I think this idea really begins to take shape if the name of the event is changed from 'My Non-Wedding Wedding Day' to 'Jill's 30th Birthday Party'. This gives everyone plenty of prep time for their toasts and allows me a year and three months to prepare for my death 30th birthday.
Additionally, I feel like this party/event/tasteful circus will hit two birds with one stone. Not only will I hit the 'Wedding Day' bird square in the kisser, but that sneaky '30th Birthday, congratulations you're practically dead, here's a cane and an AARP brochure' bastard of a bird will never see it coming. To ease me into my fourth decade here on Earth (Jesus, fourth decade...I just threw up in my mouth a little), I really feel like family, close friends, and a couple hundred acquaintances that are just there for the eclairs and atmosphere could bring this dream to fruition. Plus, it will be less weird when I hang an 11"x 14" classy portrait of myself in my home if it was from a Tribute/Living Funeral birthday party.

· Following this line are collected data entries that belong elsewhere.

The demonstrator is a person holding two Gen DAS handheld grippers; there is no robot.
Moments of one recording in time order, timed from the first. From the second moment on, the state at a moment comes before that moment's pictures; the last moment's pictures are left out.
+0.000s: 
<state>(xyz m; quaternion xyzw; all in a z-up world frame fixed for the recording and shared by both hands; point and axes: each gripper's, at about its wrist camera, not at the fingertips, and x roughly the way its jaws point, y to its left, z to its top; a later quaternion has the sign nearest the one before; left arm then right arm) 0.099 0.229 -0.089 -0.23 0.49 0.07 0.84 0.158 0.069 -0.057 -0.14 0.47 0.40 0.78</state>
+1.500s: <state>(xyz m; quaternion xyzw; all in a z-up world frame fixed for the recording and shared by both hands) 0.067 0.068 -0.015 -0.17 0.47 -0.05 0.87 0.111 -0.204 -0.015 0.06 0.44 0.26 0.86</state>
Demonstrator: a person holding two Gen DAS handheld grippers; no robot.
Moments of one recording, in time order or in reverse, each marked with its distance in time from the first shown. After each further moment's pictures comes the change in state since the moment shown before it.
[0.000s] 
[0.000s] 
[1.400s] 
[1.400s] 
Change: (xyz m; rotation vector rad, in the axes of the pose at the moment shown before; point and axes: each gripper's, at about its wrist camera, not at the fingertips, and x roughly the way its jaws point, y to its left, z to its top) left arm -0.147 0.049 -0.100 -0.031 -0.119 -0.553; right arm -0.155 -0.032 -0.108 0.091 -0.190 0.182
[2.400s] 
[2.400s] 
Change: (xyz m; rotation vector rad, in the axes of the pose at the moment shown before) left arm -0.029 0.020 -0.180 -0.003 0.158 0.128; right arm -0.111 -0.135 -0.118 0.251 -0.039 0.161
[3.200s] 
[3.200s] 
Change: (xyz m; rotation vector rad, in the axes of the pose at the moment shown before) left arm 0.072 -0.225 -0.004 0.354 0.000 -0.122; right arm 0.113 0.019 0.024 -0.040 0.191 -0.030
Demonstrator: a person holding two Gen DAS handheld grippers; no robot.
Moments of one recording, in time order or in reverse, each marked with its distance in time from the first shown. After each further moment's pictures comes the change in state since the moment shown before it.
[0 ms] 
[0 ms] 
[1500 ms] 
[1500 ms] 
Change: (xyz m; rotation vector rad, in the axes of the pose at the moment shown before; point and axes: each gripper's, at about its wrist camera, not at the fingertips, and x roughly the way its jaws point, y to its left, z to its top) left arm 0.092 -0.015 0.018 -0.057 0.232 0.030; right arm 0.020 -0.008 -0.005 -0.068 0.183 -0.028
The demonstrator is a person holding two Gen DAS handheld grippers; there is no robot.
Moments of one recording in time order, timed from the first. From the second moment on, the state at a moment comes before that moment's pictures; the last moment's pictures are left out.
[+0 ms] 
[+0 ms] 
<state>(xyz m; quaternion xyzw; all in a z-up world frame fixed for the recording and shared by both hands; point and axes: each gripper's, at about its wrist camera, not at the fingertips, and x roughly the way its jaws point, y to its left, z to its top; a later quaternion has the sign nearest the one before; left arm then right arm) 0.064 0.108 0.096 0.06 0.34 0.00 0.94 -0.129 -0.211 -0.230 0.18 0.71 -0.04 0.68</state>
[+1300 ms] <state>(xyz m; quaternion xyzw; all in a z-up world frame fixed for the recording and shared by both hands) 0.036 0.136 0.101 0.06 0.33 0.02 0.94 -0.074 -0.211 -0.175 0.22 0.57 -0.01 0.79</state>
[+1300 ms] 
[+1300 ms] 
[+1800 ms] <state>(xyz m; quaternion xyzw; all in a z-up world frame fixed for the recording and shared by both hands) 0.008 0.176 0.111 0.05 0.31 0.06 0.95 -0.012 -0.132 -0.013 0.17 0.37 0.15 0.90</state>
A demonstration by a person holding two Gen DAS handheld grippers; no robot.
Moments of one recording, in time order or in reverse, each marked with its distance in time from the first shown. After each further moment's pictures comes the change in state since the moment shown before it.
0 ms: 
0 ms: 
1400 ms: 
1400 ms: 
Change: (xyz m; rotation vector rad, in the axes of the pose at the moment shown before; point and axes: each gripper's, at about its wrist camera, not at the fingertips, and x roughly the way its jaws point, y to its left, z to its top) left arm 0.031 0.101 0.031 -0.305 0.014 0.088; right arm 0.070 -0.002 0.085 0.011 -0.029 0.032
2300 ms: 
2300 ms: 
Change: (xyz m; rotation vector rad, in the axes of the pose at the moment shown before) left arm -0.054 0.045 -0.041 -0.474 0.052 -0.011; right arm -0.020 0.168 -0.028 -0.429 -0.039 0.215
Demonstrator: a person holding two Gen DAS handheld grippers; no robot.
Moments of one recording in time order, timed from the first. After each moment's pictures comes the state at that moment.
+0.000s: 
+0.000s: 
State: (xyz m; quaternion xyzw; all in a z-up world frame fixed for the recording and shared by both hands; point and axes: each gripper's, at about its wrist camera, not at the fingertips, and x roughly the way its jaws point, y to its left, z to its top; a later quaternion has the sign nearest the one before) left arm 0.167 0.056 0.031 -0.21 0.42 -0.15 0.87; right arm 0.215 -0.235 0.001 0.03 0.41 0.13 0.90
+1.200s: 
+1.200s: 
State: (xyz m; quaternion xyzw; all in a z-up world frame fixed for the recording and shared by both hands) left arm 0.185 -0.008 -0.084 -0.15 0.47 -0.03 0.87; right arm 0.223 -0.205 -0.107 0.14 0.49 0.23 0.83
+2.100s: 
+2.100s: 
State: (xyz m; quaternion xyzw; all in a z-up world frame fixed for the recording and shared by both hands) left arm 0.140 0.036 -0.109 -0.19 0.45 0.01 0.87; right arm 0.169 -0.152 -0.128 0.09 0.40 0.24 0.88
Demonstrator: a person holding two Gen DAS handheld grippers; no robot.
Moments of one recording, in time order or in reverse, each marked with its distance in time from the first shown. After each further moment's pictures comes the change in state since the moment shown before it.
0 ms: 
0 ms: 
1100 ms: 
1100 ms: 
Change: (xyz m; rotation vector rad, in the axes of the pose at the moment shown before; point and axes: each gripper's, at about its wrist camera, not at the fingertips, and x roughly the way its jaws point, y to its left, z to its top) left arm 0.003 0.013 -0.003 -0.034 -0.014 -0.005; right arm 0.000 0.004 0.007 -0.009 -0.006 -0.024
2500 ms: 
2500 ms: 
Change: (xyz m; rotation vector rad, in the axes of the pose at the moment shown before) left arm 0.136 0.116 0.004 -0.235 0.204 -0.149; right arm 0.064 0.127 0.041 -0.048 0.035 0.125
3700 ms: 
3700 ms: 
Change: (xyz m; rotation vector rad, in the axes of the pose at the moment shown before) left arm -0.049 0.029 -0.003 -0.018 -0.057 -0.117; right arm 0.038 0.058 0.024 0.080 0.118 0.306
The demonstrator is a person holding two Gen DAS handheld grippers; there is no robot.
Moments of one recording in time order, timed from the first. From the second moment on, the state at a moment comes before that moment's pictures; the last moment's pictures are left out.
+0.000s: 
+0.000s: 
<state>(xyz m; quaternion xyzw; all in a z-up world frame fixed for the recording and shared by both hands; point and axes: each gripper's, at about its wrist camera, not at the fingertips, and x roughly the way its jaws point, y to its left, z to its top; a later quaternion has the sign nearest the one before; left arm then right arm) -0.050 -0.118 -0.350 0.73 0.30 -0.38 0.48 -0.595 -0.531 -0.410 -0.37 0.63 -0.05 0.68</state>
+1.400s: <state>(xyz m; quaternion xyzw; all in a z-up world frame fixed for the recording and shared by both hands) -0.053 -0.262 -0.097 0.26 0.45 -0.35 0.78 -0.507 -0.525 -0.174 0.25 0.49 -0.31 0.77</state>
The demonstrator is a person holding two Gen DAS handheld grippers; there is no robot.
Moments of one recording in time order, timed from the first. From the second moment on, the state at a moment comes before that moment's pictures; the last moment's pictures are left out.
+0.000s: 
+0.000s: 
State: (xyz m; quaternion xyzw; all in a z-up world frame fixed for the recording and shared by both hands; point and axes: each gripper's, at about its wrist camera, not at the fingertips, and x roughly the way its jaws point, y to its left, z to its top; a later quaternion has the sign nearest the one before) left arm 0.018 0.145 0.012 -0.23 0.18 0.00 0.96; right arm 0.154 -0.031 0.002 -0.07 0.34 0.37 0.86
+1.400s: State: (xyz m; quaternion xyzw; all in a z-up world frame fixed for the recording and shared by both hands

You have 15 months to prepare. I expect gifts and a toast from every individual nothing but your warm smiles on that day.
Editor's Note: I realize the amount of self-absorption in my life this article is unsettling a trifle much, however, I took a personality test years ago, and my psychologist said he was honestly surprised the Narcissism measure didn't score higher with me and I'm actually no more self-involved than the next girl. Rest easy.